Bilirubin is not present in the urine of normal, healthy individuals. Instead, bilirubin forms in the liver. The liver makes bilirubin using the haemoglobin of old RBCs that are removed from circulation, and the bilirubin is then processed by the intestine.
However, in certain liver diseases, such as biliary obstruction or hepatitis, conjugated bilirubin leaks back into the blood stream and is excreted in urine.

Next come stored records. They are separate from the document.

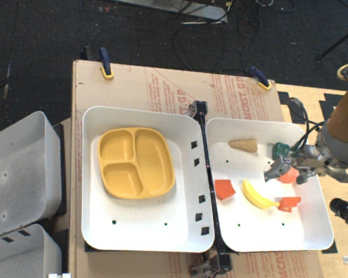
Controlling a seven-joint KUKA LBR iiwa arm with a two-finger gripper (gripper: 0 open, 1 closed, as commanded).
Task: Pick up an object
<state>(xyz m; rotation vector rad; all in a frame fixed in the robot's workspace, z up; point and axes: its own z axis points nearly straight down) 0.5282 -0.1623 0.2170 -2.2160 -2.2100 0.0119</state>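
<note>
Gripper (pixel 287 169) hanging low in right bin (pixel 310 236), over a salmon-red piece (pixel 288 176) (touching or not: cannot tell; finger opening cannot tell either); yellow banana (pixel 257 196) lying just below-left, red block (pixel 224 189) beside it; orange-red piece (pixel 290 203) near banana's right end; tan wedge (pixel 243 145) sitting farther back; yellow divided plate (pixel 137 162) resting in left bin (pixel 95 219).

Even, bright overhead light falls on both bins (pixel 136 237), whose white floors come close to washing out. Shadows are soft and short. The dark floor (pixel 38 29) behind is dim. The focus is fair, the grain slight, and the arm (pixel 342 133) looks softly blurred.
</note>
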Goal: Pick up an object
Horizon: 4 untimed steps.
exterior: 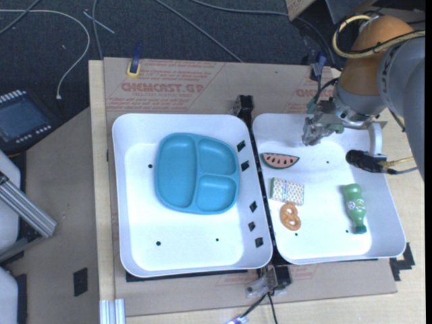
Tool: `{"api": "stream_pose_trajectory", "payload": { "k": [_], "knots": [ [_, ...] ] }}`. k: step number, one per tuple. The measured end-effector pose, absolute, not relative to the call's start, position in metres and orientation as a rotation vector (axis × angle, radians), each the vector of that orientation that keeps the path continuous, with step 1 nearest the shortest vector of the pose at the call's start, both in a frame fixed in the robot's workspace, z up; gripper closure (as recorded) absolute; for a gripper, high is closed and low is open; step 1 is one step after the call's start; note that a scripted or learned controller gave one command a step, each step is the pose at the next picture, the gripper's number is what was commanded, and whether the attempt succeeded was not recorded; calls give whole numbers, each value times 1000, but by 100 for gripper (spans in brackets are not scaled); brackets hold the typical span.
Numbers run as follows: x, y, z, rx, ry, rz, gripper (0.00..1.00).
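The right bin (pixel 317 245) holds a watermelon slice (pixel 279 159), a pale patterned cracker (pixel 287 191), a small orange pretzel (pixel 290 217) and a green bottle (pixel 354 208). My gripper (pixel 312 137) hangs over the far part of this bin, a little right of and beyond the watermelon slice. Nothing shows between its fingers. In the left bin (pixel 135 235) lies a blue divided plate (pixel 198 173).
Black clips line the divider between the two bins (pixel 253 194). The bins rest on a cardboard sheet (pixel 169 79) on the bench. Cables lie on the dark floor beyond the bench, and a metal rail (pixel 23 208) stands at the left.
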<state>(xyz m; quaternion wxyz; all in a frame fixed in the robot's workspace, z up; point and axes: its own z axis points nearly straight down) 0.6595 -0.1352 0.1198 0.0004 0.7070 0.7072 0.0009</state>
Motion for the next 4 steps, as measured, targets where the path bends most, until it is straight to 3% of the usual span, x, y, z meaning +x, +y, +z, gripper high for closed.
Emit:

The presence of bilirubin in urine is an early indicator of liver disease and can occur before any other clinical symptoms. It can be detected even before jaundice, the yellow discoloration of the skin, develops.
Urobilinogen is normally present in urine in low concentrations. It is formed in the intestine from bilirubin, and a portion of it is absorbed back into the bloodstream. This test helps identify liver disease as well as conditions associated with increased RBC destruction. When urobilinogen is high in urine, it can mean you have a condition where the red blood cells are breaking down and releasing haemoglobin or a liver disease such as hepatitis and cirrhosis. When urine urobilinogen is low or absent, it can mean hepatic or biliary obstruction.